What is needed: Your answer must be the lines of the entries below, exactly as written, from the first line through the line containing "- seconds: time".
*** Exercise inputs ***
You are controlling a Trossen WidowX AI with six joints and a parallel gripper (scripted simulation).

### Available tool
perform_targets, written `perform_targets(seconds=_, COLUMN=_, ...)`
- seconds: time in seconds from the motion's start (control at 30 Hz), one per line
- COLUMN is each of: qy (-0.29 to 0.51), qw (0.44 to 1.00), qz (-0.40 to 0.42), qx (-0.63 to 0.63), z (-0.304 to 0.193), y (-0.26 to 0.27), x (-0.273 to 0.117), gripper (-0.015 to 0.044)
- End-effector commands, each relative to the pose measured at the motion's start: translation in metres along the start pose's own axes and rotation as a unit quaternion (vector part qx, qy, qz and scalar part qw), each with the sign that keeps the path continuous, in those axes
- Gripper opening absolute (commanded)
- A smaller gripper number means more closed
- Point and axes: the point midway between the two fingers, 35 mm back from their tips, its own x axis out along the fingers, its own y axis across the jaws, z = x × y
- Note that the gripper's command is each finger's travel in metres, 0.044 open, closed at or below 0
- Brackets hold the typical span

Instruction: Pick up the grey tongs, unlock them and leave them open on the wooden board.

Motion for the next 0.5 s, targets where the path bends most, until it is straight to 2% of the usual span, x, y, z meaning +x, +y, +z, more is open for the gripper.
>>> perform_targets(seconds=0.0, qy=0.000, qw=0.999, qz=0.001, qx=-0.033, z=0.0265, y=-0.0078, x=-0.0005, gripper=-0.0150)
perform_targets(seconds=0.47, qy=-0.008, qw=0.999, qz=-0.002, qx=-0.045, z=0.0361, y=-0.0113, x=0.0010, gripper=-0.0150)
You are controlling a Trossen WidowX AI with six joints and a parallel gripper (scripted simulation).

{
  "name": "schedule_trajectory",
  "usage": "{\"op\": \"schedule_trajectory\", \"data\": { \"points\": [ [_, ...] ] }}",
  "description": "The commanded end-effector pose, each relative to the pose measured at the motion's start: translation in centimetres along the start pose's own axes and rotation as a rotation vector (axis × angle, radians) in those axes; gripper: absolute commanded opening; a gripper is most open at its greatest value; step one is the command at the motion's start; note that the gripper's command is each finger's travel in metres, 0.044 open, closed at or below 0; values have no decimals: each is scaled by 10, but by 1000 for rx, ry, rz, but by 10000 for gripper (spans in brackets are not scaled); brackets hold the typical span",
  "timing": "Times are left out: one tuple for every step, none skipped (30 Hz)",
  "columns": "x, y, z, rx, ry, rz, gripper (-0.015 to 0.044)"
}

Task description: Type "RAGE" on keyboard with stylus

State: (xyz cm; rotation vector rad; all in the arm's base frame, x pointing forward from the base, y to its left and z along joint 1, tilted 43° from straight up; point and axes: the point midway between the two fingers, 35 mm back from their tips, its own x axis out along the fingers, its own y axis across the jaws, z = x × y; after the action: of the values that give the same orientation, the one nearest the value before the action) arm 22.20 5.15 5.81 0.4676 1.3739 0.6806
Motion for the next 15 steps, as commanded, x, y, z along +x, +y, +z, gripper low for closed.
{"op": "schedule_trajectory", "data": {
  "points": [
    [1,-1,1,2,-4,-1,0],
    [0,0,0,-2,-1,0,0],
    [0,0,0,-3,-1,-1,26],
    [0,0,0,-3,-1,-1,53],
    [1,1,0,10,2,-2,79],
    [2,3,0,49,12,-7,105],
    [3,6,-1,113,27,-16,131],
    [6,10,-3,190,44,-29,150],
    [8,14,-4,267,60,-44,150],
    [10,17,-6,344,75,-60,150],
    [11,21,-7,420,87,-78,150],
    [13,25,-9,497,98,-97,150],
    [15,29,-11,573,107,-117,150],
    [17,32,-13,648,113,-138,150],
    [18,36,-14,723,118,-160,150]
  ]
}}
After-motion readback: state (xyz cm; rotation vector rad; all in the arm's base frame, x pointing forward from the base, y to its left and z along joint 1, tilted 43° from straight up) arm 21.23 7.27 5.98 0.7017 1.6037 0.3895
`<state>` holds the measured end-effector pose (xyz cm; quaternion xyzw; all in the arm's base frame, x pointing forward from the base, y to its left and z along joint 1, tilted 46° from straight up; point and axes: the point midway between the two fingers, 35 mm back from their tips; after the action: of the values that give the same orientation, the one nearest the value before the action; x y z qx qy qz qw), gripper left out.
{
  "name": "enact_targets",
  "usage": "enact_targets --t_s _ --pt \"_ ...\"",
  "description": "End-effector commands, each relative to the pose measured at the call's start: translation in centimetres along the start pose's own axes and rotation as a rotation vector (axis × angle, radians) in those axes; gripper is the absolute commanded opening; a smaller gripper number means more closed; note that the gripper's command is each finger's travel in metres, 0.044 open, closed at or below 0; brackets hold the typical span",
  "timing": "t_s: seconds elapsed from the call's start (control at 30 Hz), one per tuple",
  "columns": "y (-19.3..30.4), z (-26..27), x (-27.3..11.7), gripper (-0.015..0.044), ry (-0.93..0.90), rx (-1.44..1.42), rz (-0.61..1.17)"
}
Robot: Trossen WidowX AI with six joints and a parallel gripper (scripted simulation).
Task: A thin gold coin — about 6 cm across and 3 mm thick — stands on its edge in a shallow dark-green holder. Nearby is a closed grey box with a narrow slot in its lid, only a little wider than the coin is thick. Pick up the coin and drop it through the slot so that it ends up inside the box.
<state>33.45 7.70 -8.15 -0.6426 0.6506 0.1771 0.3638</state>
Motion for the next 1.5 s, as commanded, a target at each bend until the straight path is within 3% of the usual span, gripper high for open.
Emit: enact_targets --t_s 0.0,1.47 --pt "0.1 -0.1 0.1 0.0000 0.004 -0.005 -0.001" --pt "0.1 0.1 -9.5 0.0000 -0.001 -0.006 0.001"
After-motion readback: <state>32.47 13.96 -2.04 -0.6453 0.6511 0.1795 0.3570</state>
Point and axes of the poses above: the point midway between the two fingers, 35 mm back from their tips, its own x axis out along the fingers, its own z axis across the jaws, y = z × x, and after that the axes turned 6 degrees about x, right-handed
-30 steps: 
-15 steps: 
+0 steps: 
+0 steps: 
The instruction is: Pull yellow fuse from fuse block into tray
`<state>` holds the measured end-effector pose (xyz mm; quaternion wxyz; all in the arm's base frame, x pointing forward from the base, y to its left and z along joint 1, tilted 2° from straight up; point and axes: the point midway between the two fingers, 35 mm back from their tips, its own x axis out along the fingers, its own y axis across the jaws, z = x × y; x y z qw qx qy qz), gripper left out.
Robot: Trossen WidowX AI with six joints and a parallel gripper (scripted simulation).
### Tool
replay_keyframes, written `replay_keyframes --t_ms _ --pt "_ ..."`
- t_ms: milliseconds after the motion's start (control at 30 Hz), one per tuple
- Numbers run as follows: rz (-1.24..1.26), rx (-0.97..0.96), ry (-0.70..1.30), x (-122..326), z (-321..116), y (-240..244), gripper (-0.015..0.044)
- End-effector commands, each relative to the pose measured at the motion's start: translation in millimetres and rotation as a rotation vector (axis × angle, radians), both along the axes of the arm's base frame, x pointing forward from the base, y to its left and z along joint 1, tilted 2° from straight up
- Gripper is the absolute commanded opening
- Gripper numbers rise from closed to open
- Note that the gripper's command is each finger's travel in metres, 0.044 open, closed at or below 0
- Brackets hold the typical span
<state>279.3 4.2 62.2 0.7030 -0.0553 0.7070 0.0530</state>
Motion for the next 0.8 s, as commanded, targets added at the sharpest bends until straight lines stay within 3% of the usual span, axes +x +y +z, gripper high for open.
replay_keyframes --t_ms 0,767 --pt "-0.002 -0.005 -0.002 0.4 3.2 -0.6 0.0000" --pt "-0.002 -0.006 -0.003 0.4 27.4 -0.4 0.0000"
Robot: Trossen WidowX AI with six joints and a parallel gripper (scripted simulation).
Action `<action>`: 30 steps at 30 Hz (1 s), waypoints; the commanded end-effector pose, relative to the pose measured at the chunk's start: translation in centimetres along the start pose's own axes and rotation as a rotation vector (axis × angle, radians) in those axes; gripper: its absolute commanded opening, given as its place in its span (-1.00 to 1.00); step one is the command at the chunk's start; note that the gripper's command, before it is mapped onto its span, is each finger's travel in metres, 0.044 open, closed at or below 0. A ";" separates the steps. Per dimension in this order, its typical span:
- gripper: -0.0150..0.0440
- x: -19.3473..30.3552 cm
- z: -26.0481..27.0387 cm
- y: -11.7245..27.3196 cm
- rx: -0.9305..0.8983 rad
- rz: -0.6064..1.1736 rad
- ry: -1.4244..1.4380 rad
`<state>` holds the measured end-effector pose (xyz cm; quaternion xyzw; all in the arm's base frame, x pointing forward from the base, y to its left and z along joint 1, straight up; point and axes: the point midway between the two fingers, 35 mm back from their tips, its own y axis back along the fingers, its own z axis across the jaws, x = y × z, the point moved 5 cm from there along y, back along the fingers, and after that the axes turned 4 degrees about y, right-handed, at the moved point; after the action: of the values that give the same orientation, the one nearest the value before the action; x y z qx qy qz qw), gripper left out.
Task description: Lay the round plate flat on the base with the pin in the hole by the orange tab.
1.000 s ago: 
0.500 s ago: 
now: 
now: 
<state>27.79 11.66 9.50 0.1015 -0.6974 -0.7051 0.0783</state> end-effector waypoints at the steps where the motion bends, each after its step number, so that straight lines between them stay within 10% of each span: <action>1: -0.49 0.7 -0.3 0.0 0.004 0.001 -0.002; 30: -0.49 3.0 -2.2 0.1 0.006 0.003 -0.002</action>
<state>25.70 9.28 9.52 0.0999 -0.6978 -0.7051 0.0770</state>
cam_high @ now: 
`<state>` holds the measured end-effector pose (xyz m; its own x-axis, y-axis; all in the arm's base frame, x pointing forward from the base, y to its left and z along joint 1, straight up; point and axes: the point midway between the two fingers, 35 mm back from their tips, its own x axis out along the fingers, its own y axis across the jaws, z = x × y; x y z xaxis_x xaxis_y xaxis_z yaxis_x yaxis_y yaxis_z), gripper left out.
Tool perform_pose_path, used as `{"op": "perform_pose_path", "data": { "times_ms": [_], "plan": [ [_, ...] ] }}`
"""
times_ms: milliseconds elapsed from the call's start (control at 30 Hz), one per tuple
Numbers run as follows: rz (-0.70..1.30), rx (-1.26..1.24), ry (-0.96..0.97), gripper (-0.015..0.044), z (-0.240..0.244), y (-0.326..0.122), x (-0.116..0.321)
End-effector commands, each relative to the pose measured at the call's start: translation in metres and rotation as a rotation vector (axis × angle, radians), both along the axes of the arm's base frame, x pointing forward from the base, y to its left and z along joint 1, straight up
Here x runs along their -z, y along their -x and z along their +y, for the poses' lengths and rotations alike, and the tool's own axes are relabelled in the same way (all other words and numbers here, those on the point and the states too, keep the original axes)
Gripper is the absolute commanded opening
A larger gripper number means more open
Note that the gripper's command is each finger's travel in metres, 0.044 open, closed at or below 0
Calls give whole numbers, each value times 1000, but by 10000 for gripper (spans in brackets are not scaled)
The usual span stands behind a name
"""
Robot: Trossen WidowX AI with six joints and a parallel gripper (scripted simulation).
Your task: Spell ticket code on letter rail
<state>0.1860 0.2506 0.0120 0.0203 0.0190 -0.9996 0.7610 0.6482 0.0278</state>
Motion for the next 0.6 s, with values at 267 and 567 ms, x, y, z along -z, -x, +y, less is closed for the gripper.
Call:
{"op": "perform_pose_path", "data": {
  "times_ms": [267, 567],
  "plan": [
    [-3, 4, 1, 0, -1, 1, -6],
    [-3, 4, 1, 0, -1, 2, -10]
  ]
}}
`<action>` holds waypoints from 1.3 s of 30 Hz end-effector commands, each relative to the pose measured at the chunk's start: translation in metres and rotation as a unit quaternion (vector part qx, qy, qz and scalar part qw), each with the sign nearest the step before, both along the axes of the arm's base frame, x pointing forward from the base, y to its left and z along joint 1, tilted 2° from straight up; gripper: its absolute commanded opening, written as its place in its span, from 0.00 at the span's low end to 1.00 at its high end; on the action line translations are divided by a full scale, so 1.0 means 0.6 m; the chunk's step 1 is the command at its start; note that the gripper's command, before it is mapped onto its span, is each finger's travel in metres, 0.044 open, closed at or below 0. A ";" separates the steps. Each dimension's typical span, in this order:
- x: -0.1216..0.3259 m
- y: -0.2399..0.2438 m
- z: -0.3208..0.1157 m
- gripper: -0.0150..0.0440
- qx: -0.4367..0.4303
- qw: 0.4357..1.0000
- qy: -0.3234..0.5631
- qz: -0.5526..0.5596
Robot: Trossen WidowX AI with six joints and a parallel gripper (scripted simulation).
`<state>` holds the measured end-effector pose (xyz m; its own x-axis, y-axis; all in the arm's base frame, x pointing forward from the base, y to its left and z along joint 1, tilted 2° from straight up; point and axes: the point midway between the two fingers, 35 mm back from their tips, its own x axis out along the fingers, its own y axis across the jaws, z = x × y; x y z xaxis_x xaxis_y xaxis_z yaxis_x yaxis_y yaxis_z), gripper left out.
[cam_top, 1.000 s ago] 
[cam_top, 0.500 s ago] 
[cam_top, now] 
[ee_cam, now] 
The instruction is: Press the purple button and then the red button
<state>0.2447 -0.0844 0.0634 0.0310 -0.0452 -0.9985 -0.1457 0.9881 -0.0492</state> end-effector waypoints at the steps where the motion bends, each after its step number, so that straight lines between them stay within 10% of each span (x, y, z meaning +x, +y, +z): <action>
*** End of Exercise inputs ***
Task solution:
You are controlling a Trossen WidowX AI with six joints and a parallel gripper (scripted simulation).

### Available tool
perform_targets, written `perform_targets(seconds=_, COLUMN=_, ...)`
- seconds: time in seconds from the motion's start (control at 30 Hz), one per line

This exercise has nothing more to it.